The documentary requirements applicable to claiming input tax and notional input tax deductions with regards to the acquisition of fixed property are not that different from the normal rules applicable to claiming input tax. There are however a few additional rules that VAT vendors must be aware of before the deductions are made as the amounts involved are normally quite significant.

Property acquired as a taxable supply

The documentary rules applicable to the acquisition of fixed property from a VAT vendor are quite simple. The VAT vendor making the claim must be in possession of a valid tax invoice issued by the seller. The purchaser must be in possession of the tax invoice at the time that the VAT return in which the deduction is made, is submitted.

The good news is that there is no requirement that the input tax deduction may only be claimed once the property has been registered in a deeds registry in the name of the purchaser, but …

The notional input tax deduction may only be made to the extent that the purchase consideration has been settled in a tax period.
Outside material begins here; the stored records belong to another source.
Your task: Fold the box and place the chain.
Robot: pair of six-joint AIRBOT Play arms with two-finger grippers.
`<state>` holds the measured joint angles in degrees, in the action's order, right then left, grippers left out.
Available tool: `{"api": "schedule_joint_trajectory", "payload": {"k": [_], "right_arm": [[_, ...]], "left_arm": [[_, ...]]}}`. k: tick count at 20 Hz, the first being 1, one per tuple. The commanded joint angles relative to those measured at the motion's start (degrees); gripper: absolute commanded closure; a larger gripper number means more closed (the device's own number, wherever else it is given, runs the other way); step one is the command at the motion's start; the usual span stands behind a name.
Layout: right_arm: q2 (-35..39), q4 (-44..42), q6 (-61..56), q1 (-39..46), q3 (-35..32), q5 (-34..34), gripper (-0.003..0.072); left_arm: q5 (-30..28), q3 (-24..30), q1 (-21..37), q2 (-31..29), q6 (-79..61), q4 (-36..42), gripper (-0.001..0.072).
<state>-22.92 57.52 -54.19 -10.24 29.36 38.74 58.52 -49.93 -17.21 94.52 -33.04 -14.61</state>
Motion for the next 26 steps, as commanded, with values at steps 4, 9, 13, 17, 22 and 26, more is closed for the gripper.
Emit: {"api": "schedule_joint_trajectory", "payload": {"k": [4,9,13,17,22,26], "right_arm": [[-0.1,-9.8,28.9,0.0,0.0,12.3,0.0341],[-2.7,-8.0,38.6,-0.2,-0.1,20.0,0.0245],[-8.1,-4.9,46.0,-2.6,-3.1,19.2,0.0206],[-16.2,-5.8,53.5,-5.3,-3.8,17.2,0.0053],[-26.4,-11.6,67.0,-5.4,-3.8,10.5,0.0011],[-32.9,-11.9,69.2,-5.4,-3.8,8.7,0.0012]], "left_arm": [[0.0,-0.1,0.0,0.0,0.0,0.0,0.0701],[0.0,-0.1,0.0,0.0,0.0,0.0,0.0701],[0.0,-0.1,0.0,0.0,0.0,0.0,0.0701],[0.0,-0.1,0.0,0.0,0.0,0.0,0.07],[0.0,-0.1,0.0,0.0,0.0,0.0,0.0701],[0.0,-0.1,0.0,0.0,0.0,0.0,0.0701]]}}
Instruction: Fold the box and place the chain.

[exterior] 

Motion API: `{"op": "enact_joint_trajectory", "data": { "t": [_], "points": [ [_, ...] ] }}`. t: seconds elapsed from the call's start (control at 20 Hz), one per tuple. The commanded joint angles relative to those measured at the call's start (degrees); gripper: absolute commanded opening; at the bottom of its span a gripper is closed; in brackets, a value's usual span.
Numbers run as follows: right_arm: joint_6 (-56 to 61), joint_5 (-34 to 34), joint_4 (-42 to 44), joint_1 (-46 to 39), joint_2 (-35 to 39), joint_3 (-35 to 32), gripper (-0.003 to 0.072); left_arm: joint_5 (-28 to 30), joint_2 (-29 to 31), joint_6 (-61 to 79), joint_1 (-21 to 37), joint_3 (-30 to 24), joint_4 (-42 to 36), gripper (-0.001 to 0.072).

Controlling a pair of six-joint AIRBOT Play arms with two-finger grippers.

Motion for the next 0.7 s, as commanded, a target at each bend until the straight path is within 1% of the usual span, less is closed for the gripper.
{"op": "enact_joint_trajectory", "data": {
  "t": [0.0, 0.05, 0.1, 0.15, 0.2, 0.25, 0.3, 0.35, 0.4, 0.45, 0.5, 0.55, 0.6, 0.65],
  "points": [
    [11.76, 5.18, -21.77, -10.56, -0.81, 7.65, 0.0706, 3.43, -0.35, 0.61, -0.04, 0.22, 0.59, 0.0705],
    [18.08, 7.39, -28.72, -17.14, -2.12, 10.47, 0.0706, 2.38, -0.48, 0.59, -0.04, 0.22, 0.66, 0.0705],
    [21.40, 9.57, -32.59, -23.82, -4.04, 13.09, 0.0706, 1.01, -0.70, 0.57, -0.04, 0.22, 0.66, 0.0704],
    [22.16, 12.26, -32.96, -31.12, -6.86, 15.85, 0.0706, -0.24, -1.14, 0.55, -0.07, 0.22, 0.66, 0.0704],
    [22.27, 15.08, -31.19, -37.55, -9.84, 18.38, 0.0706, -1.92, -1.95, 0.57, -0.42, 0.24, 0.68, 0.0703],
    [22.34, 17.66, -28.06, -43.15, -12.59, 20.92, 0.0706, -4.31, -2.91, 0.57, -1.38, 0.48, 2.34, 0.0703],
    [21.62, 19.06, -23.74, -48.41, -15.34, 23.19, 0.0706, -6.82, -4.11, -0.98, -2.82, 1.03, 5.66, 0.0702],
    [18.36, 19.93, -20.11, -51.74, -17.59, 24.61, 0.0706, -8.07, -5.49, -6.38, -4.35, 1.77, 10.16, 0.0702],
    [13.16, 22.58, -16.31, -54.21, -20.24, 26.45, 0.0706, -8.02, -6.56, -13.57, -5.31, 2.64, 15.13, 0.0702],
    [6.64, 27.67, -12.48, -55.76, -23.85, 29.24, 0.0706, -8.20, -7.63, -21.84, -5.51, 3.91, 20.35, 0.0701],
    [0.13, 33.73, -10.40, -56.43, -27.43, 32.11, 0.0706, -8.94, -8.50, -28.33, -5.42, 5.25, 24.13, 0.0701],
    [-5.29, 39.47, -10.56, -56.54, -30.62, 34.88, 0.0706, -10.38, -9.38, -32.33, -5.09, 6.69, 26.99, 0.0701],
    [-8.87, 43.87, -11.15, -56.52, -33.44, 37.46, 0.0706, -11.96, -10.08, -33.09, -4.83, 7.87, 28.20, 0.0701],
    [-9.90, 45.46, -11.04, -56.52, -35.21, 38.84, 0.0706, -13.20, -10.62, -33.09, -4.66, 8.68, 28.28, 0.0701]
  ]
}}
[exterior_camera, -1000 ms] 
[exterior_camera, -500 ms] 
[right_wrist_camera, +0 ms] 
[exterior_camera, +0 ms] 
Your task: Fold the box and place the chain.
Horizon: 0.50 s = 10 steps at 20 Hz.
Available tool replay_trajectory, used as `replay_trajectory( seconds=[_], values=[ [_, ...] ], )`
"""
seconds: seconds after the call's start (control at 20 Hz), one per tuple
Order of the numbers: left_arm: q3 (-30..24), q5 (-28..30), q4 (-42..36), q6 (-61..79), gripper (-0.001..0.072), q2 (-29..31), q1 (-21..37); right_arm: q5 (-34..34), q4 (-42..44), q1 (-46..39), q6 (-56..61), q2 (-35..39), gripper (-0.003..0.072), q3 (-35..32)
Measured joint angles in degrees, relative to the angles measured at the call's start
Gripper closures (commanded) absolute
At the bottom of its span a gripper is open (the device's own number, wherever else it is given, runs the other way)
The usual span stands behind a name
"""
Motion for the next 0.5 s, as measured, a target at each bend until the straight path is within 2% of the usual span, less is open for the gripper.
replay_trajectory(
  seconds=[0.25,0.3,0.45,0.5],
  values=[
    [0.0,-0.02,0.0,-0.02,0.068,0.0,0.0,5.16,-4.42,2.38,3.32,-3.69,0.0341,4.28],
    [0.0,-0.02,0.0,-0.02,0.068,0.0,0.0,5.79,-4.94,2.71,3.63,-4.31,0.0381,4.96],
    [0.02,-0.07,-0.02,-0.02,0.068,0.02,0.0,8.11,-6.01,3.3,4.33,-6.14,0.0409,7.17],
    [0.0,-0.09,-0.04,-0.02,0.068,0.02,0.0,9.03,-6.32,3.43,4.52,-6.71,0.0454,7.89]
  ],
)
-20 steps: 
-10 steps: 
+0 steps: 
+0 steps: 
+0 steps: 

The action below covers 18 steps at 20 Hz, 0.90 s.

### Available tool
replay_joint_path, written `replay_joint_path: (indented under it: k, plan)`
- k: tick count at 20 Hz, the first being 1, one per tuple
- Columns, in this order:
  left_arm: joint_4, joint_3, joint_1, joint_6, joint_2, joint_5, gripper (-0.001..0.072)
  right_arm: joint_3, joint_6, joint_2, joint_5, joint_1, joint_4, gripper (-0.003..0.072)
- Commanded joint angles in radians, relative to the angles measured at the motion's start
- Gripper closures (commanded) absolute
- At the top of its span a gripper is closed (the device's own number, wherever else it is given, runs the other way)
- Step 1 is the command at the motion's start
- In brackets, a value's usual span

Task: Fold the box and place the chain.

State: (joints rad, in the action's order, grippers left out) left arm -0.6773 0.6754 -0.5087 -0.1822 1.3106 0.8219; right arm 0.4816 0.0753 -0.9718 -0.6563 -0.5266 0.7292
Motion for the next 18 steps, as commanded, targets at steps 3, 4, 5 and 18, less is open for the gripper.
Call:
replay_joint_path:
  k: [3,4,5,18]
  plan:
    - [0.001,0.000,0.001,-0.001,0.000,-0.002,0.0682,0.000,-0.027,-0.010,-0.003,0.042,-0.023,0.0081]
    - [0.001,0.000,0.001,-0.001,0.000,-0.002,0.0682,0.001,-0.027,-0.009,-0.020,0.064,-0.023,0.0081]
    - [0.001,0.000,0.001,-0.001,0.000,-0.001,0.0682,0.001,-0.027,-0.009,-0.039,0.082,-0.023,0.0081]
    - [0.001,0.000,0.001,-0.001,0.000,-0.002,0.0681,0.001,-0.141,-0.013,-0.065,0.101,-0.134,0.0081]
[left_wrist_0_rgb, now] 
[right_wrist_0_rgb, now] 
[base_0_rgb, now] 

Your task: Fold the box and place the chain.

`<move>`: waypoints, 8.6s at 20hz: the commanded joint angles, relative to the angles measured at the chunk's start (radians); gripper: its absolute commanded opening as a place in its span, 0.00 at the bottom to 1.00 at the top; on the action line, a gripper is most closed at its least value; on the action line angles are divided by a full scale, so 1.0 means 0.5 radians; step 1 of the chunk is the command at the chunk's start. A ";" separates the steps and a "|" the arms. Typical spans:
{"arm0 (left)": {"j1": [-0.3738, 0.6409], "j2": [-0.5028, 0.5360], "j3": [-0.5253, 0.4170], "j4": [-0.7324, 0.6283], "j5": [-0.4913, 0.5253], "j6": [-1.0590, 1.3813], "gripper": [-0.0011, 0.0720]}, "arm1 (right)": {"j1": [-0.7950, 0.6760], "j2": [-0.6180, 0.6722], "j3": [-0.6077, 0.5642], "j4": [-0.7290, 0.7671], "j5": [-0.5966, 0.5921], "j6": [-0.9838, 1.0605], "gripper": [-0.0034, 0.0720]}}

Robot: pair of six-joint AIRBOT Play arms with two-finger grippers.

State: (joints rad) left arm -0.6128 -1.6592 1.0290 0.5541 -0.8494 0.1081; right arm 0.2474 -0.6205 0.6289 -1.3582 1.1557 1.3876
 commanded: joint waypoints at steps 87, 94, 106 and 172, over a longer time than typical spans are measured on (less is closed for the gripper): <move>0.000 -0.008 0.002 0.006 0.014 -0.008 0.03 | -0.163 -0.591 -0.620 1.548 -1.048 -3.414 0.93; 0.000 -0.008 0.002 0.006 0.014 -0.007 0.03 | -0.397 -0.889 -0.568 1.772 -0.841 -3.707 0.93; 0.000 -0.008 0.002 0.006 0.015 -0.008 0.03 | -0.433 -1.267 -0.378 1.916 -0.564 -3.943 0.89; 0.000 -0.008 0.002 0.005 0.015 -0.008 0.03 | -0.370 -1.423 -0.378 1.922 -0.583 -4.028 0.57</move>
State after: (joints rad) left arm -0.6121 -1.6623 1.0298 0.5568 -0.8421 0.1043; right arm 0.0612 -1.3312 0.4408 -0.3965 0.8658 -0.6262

The input tax deduction must accordingly be claimed on the payments basis.

Property acquired from non-VAT vendors

Special rules apply to properties falling into this category. Essentially no input tax deduction may be made before the property has been registered in the name of the purchaser and only to the extent that the purchase consideration has been settled in a specific tax period.

But is does not end there …

The person making the deduction must obtain and retain a declaration from the seller that the sale is not subject to VAT in a form prescribed by the Commissioner. The form that must be obtained and retained is the VAT264 which is available on the SARS website. The fact that the agreement of sale may indicate that the sale is not subject to VAT does not comply with this requirement as it is not in the form prescribed by the Commissioner.

But that is still not the end …

The purchaser must maintain a whole host of records when claiming a notional input tax deduction. From the records SARS must be able to establish and verify the identity of the seller, the address of the seller, the date on which the goods were acquired, a description of the goods, the quantity or volume of the goods, the consideration paid for the goods and proof of payment.

The purchaser must hold these documents when the claim for the notional input tax deduction is submitted. The documentation cannot therefore be obtained after the event.

If the correct documentation is not held at the time that the VAT return is submitted, the input tax deduction claimed will be denied exposing the VAT vendor to the imposition of late payment penalties and interest. In a worst-case scenario it may give rise to the imposition of understatement penalties.

Conclusion

As always, the devil is in the detail! Lack of attention to detail in this critical area of VAT compliance may lead to costly school fees!